Comic-Con has an estimated annual regional impact of $161.1 million, according to the San Diego Convention Center’s fiscal year 2024 annual report.
“It’s not just the spending that happens in the arena from people attending the events, but it’s the income that goes into people’s pockets by staffing the site and working there, and then the spending that they do when they go home, when they buy their groceries and spend money on rent and gas and things like that,” Velasquez said.
Economic impact reports are rarely unbiased and sometimes ignore that the gross spending is taken from elsewhere in the local market, said Norm Miller, a real estate professor emeritus at the University of San Diego.
“We know that money spent on sports events or restaurants may have happened anyway, but somewhere else in the region, and so it is mostly a shifting of spending,” said Miller, who was not briefed on the Midway Rising economic impact report.
Miller also noted that retail jobs do little to bring in new money from outside the region. The types of jobs that actually boost the local economy are permanent hospital jobs, research jobs and positions with organizations that export goods outside the region, he said.
The EDC said it was careful to subtract current spending and anticipated shifted spending from the project’s annual regional net value.

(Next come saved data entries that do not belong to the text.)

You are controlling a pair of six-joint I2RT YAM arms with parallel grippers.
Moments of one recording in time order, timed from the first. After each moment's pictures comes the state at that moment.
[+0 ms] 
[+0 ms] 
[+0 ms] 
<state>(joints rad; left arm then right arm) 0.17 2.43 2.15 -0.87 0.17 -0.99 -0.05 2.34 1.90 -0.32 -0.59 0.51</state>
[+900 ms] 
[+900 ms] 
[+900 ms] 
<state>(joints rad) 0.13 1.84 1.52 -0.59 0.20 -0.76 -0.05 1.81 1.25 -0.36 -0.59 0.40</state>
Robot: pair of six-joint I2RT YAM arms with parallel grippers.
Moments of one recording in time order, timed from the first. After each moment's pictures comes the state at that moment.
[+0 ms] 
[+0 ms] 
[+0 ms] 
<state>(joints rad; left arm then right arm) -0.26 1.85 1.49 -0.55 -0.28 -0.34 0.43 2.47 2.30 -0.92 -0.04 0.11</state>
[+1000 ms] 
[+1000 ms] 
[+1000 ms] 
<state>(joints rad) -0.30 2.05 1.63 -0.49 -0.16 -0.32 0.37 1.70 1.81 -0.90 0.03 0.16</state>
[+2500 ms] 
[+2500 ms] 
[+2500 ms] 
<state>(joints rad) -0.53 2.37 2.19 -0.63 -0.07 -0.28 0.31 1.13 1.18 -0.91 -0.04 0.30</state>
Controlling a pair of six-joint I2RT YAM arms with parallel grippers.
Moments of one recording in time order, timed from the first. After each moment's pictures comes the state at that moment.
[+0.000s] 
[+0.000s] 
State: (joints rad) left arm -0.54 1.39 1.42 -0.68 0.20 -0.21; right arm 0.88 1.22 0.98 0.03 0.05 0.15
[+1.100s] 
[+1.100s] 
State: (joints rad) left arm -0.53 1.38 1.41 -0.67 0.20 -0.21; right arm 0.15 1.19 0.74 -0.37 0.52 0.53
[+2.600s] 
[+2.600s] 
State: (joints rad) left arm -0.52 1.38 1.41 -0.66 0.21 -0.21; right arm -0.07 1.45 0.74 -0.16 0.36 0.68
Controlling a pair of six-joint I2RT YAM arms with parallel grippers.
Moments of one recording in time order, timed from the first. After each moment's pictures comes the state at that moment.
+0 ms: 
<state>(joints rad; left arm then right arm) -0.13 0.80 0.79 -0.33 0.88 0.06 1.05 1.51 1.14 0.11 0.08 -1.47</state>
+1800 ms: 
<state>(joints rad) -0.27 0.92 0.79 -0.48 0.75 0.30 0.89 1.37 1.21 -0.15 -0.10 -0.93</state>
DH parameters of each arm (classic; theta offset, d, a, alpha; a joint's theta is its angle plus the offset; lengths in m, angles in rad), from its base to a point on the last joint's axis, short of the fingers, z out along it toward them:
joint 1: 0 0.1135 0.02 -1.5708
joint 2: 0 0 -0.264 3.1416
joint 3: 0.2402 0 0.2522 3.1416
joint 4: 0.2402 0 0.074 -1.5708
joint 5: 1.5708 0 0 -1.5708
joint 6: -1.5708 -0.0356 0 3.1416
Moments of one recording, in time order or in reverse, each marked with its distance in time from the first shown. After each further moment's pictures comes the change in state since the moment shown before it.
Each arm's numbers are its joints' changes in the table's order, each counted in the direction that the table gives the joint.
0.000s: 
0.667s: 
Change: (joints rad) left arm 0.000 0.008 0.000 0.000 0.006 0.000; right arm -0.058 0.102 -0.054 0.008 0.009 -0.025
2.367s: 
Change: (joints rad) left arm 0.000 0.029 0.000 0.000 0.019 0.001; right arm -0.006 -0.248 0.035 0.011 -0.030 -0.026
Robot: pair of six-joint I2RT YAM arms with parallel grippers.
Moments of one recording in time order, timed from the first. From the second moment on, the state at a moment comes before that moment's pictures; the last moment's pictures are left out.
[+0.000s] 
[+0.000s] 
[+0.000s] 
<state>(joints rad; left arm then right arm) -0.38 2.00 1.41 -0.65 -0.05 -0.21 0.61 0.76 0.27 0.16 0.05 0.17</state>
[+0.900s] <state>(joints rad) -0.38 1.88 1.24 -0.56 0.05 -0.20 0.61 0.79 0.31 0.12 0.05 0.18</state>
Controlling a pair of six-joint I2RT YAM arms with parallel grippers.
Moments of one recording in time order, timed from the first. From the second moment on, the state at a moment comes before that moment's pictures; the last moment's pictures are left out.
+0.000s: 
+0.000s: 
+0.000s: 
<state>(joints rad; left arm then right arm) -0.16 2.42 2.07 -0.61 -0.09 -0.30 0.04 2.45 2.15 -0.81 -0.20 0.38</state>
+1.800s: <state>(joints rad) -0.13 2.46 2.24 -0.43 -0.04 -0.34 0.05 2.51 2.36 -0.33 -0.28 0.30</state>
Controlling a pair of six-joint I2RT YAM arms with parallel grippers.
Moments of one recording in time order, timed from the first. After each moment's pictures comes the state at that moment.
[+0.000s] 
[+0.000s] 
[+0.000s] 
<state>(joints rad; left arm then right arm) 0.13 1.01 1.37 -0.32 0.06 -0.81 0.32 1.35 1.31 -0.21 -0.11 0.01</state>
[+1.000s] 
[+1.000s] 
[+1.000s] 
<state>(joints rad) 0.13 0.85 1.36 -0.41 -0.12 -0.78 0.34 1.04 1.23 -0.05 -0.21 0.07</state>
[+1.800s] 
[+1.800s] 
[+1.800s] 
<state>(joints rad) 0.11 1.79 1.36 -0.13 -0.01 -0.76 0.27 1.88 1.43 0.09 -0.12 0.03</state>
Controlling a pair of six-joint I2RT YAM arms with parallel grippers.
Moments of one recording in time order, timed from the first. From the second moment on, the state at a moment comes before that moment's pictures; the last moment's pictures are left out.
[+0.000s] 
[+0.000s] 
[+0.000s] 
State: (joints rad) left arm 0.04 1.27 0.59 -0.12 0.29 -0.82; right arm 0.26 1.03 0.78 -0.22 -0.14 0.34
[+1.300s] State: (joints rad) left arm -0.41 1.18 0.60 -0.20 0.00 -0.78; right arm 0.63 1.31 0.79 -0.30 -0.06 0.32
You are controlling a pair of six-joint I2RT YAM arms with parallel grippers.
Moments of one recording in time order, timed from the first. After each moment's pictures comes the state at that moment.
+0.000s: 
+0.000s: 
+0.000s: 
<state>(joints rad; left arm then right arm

“We take into account the estimated visitor spend that’s associated with different populations from different geographies,” Velasquez said. “We put together some pretty conservative assumptions based on some data that is collected across multiple analyses like this that have been done for other regions, other markets, other development proposals. And (we) combine that with spending data that is sourced from the (San Diego) Tourism Authority. So we understand, on average, how much a visitor spends on different types of activities when they come to visit the city of San Diego or the county of San Diego, depending on how far they travel to come here.”
The $178 million sum assumes that, each year, the arena will generate $103.5 million in additional spending, housing-related sources will create $74.4 million in new spending, and the retail component will add $87,000 on top of existing conditions, according to the report.
In addition to the new spending, the city and county can expect to collect millions in property and sales tax dollars associated with the new development once it’s finished.
The development’s annual operations are projected to generate more than $13 million in gross tax revenue to the city, the report states. The city will only net $1.1 million after deducting costs associated with servicing the project’s residents. The county is anticipated to pocket $3.9 million in annual property tax revenue after accounting for costs.